Edward sagte, drehte sich um und sah Coshawn an, und sie fuhren fort: "In dieser Schlacht seid ihr die Schlüssel zum Sieg, und die Voraussetzung für den Sieg basiert darauf, dass ihr die feindliche Flotte früher als die andere Seite entdecken könnt, bitte tut auch euer Bestes."
Coshawn ergriff Edwards ausgestreckte Hand, fühlte sich voller Energie und sagte: "Garantiere die Erfüllung der Mission!"
An Bord des Kreuzers Sentinel hielt Captain Martin eine Kampfsitzung auf der Brücke ab.
"Lord Edward legt Leben und Tod in unsere Hände", sagte Stabschef Rif.
Captain Martin sagte: "Nun, er sagte selbst, dass es egal ist, selbst wenn die Lucchese verloren geht, solange wir den ankommenden Feind vollständig vernichten können, ist es ein Sieg."
Rif sagte: "Solange wir den Kampfeinsatz in der geplanten Zeit abschließen können, gibt es immer noch Zeit, die Lucchese zu unterstützen."
"Wir müssen einen Weg finden, die Kampfbefehle in kurzer Zeit zu erfüllen und dann zur Rettung zu gehen, Dosas kann auf die Lucchese verzichten, aber nicht auf Lord Edward, er ist ein ausgezeichneter Kommandant, und es ist eine Schlacht, die wir uns nicht leisten können zu verlieren."

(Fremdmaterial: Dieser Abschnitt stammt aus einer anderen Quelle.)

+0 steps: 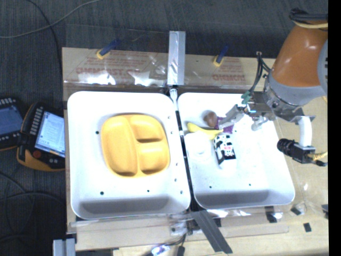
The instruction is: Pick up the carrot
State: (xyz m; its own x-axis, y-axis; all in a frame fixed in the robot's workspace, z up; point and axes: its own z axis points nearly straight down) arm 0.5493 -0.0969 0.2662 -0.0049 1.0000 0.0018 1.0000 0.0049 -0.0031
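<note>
Two white bins sit side by side on the bench, the left bin [80, 196] at 9 o'clock from the right bin [266, 196]. The left one holds a yellow divided tray [136, 145] lying flat near its middle. In the right bin, a long, tapered yellowish piece lies flat toward 10 o'clock from the bin's middle, close to the wall shared with the other bin; the colour is washed out, so this is probably, not certainly, the carrot [198, 127]. A small brown lump [210, 117] rests touching or just beside it at 1 o'clock, and a purple scrap [228, 127] lies at its 3 o'clock end. A black-and-white carton [225, 148] stands near the bin's middle, at 5 o'clock from the carrot. The grey arm with its orange band [301, 52] reaches in from 3 o'clock, and the gripper [246, 118] hangs over the bin's 12 o'clock part, near the purple scrap and at 3 o'clock from the carrot. Its two fingers [233, 113] are spread apart with nothing between them. A handheld controller [45, 137] lies off the bench at 9 o'clock.
</note>
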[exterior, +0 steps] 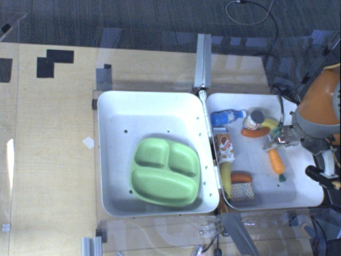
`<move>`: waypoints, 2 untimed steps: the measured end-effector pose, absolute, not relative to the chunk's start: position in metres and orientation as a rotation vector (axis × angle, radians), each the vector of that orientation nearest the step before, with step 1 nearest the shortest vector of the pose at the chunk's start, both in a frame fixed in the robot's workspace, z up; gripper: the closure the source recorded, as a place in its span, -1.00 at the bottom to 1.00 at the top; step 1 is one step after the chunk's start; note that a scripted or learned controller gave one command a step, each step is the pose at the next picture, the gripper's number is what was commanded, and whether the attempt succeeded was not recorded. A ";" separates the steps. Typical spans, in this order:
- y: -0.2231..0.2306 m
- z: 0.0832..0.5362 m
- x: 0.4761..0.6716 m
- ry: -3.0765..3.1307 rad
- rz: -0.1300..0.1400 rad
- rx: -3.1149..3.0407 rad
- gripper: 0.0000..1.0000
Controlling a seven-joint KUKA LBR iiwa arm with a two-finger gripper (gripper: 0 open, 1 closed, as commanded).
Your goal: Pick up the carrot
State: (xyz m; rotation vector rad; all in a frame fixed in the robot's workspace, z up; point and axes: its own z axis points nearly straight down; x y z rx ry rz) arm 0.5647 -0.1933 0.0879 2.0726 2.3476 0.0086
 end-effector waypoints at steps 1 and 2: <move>-0.192 0.098 0.567 2.349 0.012 2.067 1.00; -0.144 0.190 0.605 2.475 0.004 1.928 1.00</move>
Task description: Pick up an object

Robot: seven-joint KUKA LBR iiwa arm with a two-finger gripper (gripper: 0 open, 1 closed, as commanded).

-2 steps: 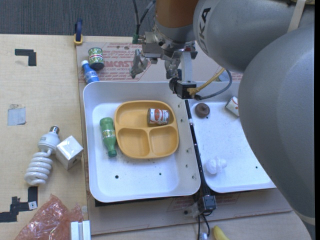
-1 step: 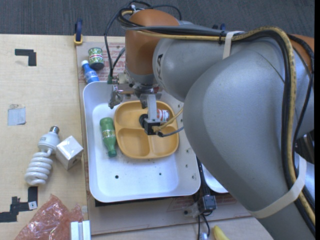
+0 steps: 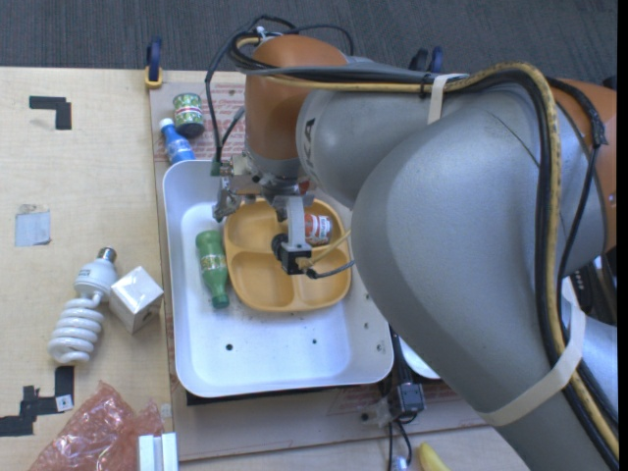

Captain Martin sagte und ging in seine Kabine.
Im Labor auf der Lucchese versuchte Elina ärgerlich, Edward aus seiner Kabine zu schieben.
"Willst du bitte aufhören, meine Arbeit zu unterbrechen?" sagte sie.

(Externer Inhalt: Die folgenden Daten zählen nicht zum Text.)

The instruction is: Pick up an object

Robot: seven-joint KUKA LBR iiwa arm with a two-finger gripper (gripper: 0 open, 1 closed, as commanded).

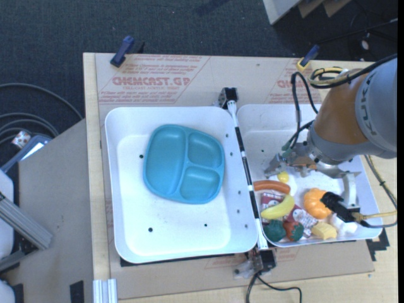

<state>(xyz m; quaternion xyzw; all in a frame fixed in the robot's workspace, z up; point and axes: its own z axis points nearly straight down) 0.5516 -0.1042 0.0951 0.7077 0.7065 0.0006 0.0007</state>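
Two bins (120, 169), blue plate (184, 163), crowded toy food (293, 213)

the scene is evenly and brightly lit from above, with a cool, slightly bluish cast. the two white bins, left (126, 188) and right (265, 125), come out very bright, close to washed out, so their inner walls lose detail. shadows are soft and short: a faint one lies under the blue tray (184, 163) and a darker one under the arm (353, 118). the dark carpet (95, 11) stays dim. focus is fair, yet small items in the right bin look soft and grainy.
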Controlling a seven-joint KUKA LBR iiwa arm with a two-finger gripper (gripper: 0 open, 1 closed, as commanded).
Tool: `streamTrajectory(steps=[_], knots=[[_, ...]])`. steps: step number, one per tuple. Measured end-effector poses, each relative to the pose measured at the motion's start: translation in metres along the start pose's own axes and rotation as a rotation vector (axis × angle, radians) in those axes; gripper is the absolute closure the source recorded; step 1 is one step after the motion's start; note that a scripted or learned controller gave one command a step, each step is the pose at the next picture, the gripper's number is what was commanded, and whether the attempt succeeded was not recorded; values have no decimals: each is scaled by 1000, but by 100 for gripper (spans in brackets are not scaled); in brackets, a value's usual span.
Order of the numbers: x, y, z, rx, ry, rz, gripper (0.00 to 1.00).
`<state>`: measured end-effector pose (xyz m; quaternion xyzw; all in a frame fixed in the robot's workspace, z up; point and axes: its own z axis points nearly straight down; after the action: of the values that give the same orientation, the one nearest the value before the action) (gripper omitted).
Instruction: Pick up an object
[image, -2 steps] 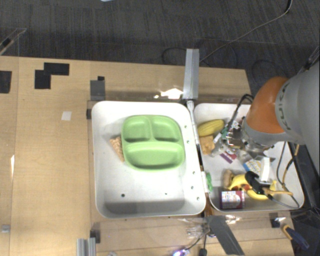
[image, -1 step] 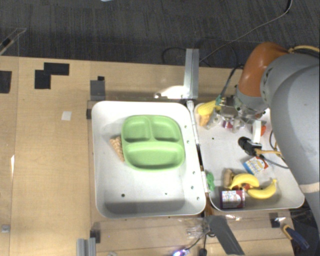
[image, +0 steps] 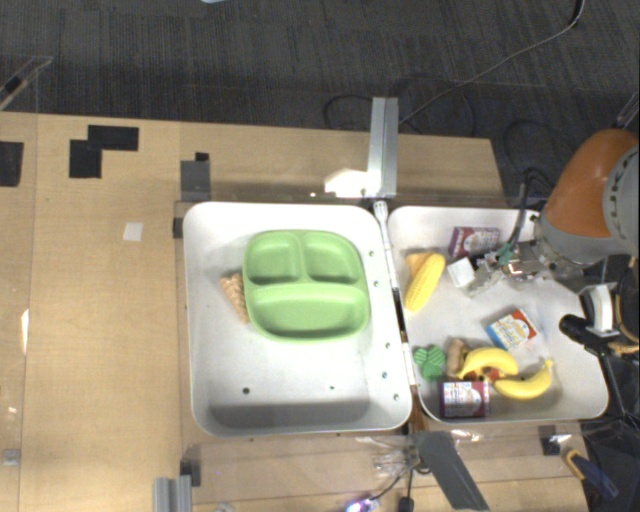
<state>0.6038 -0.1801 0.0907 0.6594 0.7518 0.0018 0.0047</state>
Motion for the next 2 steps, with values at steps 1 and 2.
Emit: streamTrajectory(steps=[1, 2], knots=[[27, 38, 1, 41, 1, 121, 0], [14, 53, -27, 64, 17, -55, 0]])
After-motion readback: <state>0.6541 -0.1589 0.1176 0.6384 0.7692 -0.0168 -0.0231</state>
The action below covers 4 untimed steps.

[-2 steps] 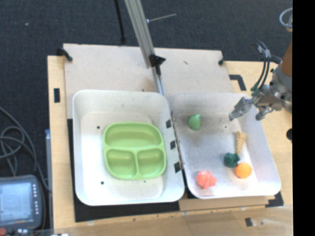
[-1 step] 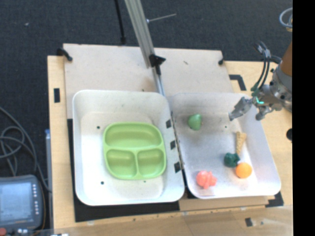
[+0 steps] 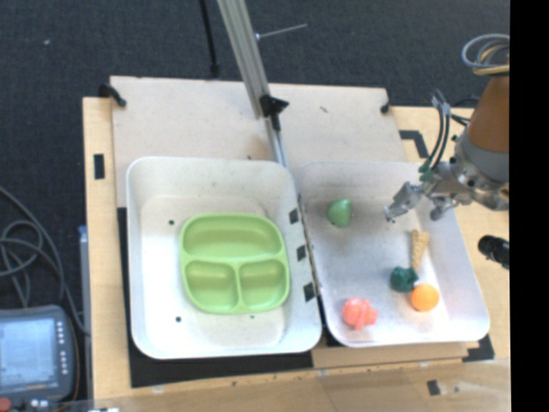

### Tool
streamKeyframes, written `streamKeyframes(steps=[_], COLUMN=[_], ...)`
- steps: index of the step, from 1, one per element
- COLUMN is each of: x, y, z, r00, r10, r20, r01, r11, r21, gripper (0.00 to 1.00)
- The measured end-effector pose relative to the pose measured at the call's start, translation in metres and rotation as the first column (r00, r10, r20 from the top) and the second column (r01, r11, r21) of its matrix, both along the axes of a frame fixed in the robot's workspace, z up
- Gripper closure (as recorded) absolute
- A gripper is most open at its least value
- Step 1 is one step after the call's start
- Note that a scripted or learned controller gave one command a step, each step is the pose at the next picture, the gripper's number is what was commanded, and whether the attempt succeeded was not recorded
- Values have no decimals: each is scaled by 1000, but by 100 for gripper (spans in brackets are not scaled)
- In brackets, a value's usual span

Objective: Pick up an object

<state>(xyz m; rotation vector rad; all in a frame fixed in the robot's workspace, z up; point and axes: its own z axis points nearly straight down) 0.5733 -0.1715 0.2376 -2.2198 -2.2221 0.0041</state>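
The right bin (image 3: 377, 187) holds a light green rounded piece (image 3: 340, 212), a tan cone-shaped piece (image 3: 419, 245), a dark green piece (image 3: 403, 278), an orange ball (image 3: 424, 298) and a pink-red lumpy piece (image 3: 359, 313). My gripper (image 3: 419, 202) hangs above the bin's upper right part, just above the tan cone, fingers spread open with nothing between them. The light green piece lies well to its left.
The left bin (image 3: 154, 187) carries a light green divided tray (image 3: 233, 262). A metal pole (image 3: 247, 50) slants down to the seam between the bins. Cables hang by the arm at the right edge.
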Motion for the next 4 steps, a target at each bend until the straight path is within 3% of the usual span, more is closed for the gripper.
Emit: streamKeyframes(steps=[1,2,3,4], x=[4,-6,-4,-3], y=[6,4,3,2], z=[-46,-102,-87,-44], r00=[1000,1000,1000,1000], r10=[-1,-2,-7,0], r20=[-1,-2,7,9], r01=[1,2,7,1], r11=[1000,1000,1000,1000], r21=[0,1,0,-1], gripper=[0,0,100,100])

"Hey, ich wollte nur mal sehen, ob ich irgendwie helfen kann", sagte Edward, der sich mit beiden Händen an der Türzarge festhielt und nicht vorhatte, rauszugehen.

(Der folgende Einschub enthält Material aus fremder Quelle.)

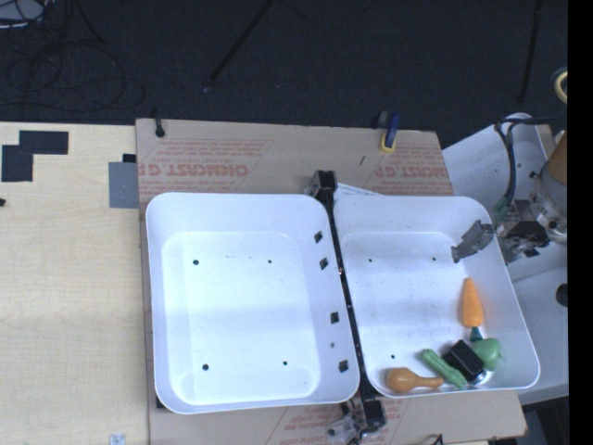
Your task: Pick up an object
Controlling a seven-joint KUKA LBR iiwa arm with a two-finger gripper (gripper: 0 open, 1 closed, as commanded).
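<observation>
Several small objects lie in the near right corner of the right bin (408, 221). An orange carrot-shaped piece (472, 304) lies close to the right wall. Below it, a green round piece (487, 349), a black block (463, 360) and a green elongated piece (441, 363) are bunched together. An orange gourd-shaped piece (413, 379) rests against the front wall. My gripper (474, 239) hangs over the bin's right rim, above and behind the carrot piece, with nothing seen in it.
The left bin (157, 248) sits beside the right one, with a black divider strip (338, 286) between them. Both bins stand on a cardboard sheet (241, 160). The arm and its cables (533, 216) reach in from the right. A blue clamp (389, 130) sits at the cardboard's far edge.
</observation>
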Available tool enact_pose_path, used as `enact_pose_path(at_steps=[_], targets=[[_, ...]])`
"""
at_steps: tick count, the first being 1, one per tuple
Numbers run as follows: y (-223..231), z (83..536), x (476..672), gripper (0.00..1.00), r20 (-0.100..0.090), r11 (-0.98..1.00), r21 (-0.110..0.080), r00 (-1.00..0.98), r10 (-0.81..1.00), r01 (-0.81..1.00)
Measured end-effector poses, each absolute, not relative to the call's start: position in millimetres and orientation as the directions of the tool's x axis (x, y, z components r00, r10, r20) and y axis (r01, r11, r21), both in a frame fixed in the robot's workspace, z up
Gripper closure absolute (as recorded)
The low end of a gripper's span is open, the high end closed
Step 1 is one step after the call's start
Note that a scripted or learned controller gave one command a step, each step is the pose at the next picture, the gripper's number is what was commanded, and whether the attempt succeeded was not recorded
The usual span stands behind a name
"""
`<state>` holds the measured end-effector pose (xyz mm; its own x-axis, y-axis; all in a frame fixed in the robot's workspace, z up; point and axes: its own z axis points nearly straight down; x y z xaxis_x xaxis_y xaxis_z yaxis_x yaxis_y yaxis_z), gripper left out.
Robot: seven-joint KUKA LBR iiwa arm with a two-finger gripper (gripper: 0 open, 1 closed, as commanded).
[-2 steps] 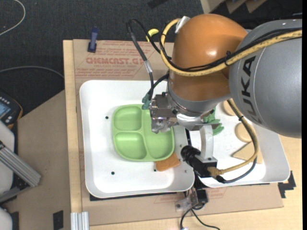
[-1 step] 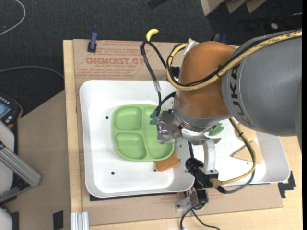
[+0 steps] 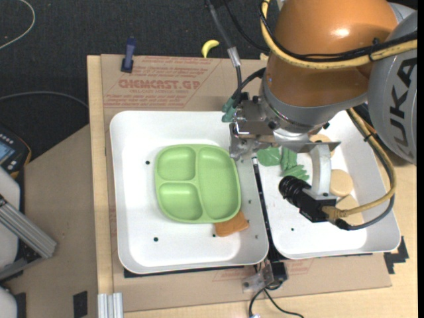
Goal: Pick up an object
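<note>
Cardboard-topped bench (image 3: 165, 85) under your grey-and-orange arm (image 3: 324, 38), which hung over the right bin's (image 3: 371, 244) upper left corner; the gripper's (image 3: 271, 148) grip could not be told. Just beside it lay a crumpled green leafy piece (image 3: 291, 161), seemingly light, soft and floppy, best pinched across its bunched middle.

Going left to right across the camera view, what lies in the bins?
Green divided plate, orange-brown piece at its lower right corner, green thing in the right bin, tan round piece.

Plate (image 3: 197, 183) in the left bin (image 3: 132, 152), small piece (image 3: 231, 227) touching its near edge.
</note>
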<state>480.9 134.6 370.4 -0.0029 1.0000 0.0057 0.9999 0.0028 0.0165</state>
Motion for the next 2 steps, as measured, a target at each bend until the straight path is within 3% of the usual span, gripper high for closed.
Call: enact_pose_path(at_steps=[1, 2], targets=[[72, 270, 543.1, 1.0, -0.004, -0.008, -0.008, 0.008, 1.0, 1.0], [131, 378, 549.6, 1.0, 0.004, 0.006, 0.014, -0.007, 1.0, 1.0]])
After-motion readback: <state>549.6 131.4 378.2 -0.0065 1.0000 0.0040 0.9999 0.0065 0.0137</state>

"Musst du dich nicht um einen so großen Sternenjäger kümmern?" Elina wandte sich wieder ihrem Werktisch zu und versuchte, die Aufgabe fortzusetzen.
"Es gibt einfach nichts für mich zu tun, ich bin im Moment viel zu untätig", Edward nahm seine Militärkappe in die Hand und rieb sie wiederholt.
"Zähl Sand, wenn du nervös bist", sagte Elina, ohne sich umzudrehen, mit dem Rücken zu ihm.
"Ugh!" Edward stieß einen langen Seufzer aus und verließ die Tür in Richtung Shuttle-Hangar.
Er kam im Hangar an, gerade als er sah, wie einer der Ausbilder der Freien Föderation taktische Flugmanöver für die Piloten durchging, und er lehnte sich an die Luke, um die aufmerksamen Piloten mit Interesse zu beobachten.
"Der Schlüssel zu diesem taktischen Manöver liegt in der Tatsache, dass euer Flügelmann sofort nach einem seitlichen Roll einen scharfen Abbieger macht, ihr müsst das feindliche Flugzeug, das ihn beisst, sofort angreifen, die Gelegenheit ist flüchtig."
Der Shuttle-Ausbilder der Föderation gab eine Vorlesung auf der Anzeigetafel, als er plötzlich Edward an der Luke sah und den Piloten befahl, frei zu diskutieren.
"Kapitän!" Sagte er und salutierte militärisch.
"Kein Bedarf an Formalitäten", winkte Edward ab, er spürte, dass er den Unterricht des Ausbilders unterbrach und drehte sich um, um zu gehen.
Der Shuttle-Ausbilder trat vor und versperrte Edward den Weg und sagte: "Ich bin von Eurer Exzellenz' Furchtlosigkeit überwältigt, bitte geben Sie mir ein Shuttle und lassen Sie mich den Shuttle-Kriegern beitreten!"
Edward erstarrte, er war offensichtlich nicht mental auf diese Anfrage vorbereitet, er sagte: "Nein, die Lucchese ist nicht so leicht zu zerstören, du bist ein seltenes Talent, du wirst gebraucht, um in Zukunft mehr bei der Ausbildung des Personals der Flotte zu helfen."
Der Shuttle-Ausbilder ließ sich nicht entmutigen und fuhr fort: "Eure Exzellenz! Ich bin ein Soldat der Freien Föderation! Ich kam als Ausbilder auf die Lucchese, weil ich an der Front verwundet wurde.
Eure Exzellenz hat einen verzweifelten Schlachtplan für die Grenzen der Föderation aufgestellt, also stellen Sie bitte sicher, dass ich meinen Teil beitrage!"